● **Work instruction**: What you return must match the listing below character for character, minus any pictures.
*** Raw data Section Begins ***
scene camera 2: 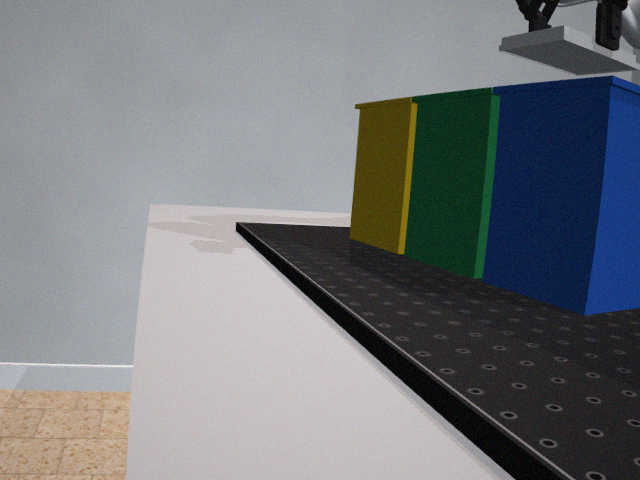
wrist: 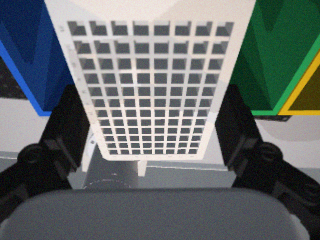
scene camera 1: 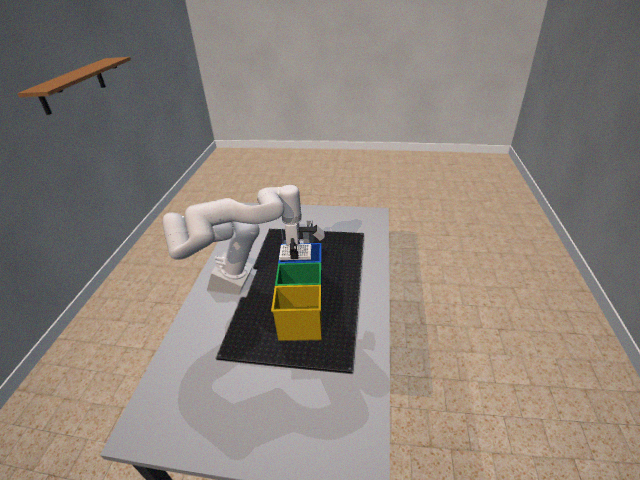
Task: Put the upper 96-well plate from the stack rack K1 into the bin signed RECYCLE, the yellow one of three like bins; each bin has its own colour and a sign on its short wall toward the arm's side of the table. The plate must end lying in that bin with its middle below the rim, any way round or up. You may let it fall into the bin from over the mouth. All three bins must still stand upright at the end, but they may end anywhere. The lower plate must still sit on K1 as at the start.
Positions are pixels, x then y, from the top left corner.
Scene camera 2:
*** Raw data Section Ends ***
● **Response area**:
scene camera 2: 
wrist: 
scene camera 1: 
Task: Put the upper 96-well plate from the stack rack K1 into the bin signed RECYCLE, the yellow one of three like bins; each bin has its own colour and a sign on its short wall toward the arm's side of the table. The plate must end lying in that bin with its middle below the rim, any way round or up. You may let it fall into the bin from over the mouth. All three bins must still stand upright at the end, but they may end anywhere. The lower plate must still sit on K1 as at the start.
Positions are pixels, x then y, from the top left corner.
Scene camera 2:

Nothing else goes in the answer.